● **WHAT IS NEEDED**
Retype every entry precisely and keep each line whole.

------------------------------------------------------------

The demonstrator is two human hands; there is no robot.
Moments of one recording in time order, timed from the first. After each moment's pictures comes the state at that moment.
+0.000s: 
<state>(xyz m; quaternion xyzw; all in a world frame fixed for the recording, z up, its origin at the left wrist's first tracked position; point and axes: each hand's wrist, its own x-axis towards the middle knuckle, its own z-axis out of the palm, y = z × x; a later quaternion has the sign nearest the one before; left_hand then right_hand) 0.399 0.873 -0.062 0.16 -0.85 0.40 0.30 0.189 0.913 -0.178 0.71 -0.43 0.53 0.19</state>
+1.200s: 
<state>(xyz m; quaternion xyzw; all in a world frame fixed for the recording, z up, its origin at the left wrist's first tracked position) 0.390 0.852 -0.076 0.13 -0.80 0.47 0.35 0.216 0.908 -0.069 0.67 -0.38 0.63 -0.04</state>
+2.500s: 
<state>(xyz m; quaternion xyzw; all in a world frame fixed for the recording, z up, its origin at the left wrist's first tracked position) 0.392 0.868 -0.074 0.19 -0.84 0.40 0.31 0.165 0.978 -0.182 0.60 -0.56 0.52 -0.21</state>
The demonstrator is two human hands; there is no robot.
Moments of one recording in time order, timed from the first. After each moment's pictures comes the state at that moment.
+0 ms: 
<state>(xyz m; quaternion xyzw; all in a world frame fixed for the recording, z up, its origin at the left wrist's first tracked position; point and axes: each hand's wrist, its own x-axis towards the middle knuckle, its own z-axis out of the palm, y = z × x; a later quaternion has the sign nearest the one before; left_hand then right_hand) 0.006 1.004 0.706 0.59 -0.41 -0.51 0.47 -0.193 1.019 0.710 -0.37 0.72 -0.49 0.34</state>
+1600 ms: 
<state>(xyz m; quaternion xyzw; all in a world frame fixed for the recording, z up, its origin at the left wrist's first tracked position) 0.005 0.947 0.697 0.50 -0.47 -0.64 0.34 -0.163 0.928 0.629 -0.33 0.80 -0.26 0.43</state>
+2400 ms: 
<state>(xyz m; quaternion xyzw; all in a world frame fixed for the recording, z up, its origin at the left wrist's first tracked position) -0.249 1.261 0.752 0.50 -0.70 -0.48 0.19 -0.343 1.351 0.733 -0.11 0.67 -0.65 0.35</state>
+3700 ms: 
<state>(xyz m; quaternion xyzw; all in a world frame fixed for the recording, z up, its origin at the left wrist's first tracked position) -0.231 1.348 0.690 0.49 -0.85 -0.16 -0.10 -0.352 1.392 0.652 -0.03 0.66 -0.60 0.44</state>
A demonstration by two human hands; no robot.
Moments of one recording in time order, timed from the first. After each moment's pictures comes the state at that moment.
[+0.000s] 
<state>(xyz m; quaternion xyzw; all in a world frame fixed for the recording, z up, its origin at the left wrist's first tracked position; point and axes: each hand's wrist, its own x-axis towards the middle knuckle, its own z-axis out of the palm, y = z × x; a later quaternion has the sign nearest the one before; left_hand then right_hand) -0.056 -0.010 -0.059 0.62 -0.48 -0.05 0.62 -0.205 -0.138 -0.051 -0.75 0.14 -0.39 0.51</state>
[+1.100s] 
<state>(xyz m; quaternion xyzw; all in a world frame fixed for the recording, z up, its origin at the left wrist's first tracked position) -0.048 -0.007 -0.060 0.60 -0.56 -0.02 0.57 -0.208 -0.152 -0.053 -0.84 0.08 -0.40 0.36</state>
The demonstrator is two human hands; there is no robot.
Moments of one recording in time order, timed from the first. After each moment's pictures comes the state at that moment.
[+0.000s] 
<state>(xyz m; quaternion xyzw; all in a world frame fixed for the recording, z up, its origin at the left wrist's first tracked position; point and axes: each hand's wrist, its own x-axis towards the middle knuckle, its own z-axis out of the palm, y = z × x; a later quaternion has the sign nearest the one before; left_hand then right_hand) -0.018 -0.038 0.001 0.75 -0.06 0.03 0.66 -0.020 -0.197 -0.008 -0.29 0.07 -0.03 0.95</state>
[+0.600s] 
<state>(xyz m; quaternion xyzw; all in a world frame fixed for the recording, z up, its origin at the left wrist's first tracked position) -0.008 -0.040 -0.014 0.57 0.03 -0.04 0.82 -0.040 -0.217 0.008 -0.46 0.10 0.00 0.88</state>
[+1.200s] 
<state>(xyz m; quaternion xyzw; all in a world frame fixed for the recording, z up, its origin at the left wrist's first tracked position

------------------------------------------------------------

● **WRITTEN SOLUTION**
The demonstrator is two human hands; there is no robot.
Moments of one recording in time order, timed from the first. After each moment's pictures comes the state at that moment.
+0.000s: 
<state>(xyz m; quaternion xyzw; all in a world frame fixed for the recording, z up, its origin at the left wrist's first tracked position; point and axes: each hand's wrist, its own x-axis towards the middle knuckle, its own z-axis out of the palm, y = z × x; a later quaternion has the sign nearest the one before; left_hand then right_hand) 0.399 0.873 -0.062 0.16 -0.85 0.40 0.30 0.189 0.913 -0.178 0.71 -0.43 0.53 0.19</state>
+1.200s: 
<state>(xyz m; quaternion xyzw; all in a world frame fixed for the recording, z up, its origin at the left wrist's first tracked position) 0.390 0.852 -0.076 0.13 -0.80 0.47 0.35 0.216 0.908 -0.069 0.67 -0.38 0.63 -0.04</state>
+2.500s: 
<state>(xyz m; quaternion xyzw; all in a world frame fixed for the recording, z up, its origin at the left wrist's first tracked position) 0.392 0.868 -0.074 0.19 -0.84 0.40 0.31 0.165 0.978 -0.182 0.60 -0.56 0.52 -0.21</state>
The demonstrator is two human hands; there is no robot.
Moments of one recording in time order, timed from the first. After each moment's pictures comes the state at that moment.
+0 ms: 
<state>(xyz m; quaternion xyzw; all in a world frame fixed for the recording, z up, its origin at the left wrist's first tracked position; point and axes: each hand's wrist, its own x-axis towards the middle knuckle, its own z-axis out of the palm, y = z × x; a later quaternion has the sign nearest the one before; left_hand then right_hand) 0.006 1.004 0.706 0.59 -0.41 -0.51 0.47 -0.193 1.019 0.710 -0.37 0.72 -0.49 0.34</state>
+1600 ms: 
<state>(xyz m; quaternion xyzw; all in a world frame fixed for the recording, z up, its origin at the left wrist's first tracked position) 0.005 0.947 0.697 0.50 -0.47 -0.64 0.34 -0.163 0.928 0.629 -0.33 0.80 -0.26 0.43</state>
+2400 ms: 
<state>(xyz m; quaternion xyzw; all in a world frame fixed for the recording, z up, its origin at the left wrist's first tracked position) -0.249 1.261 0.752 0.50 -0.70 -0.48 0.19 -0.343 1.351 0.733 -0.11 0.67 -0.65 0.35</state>
+3700 ms: 
<state>(xyz m; quaternion xyzw; all in a world frame fixed for the recording, z up, its origin at the left wrist's first tracked position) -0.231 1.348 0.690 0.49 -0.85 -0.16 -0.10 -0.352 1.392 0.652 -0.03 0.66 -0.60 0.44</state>
A demonstration by two human hands; no robot.
Moments of one recording in time order, timed from the first. After each moment's pictures comes the state at that moment.
[+0.000s] 
<state>(xyz m; quaternion xyzw; all in a world frame fixed for the recording, z up, its origin at the left wrist's first tracked position; point and axes: each hand's wrist, its own x-axis towards the middle knuckle, its own z-axis out of the palm, y = z × x; a later quaternion has the sign nearest the one before; left_hand then right_hand) -0.056 -0.010 -0.059 0.62 -0.48 -0.05 0.62 -0.205 -0.138 -0.051 -0.75 0.14 -0.39 0.51</state>
[+1.100s] 
<state>(xyz m; quaternion xyzw; all in a world frame fixed for the recording, z up, its origin at the left wrist's first tracked position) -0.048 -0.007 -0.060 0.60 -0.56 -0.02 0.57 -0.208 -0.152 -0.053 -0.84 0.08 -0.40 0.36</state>
The demonstrator is two human hands; there is no robot.
Moments of one recording in time order, timed from the first. After each moment's pictures comes the state at that moment.
[+0.000s] 
<state>(xyz m; quaternion xyzw; all in a world frame fixed for the recording, z up, its origin at the left wrist's first tracked position; point and axes: each hand's wrist, its own x-axis towards the middle knuckle, its own z-axis out of the palm, y = z × x; a later quaternion has the sign nearest the one before; left_hand then right_hand) -0.018 -0.038 0.001 0.75 -0.06 0.03 0.66 -0.020 -0.197 -0.008 -0.29 0.07 -0.03 0.95</state>
[+0.600s] 
<state>(xyz m; quaternion xyzw; all in a world frame fixed for the recording, z up, its origin at the left wrist's first tracked position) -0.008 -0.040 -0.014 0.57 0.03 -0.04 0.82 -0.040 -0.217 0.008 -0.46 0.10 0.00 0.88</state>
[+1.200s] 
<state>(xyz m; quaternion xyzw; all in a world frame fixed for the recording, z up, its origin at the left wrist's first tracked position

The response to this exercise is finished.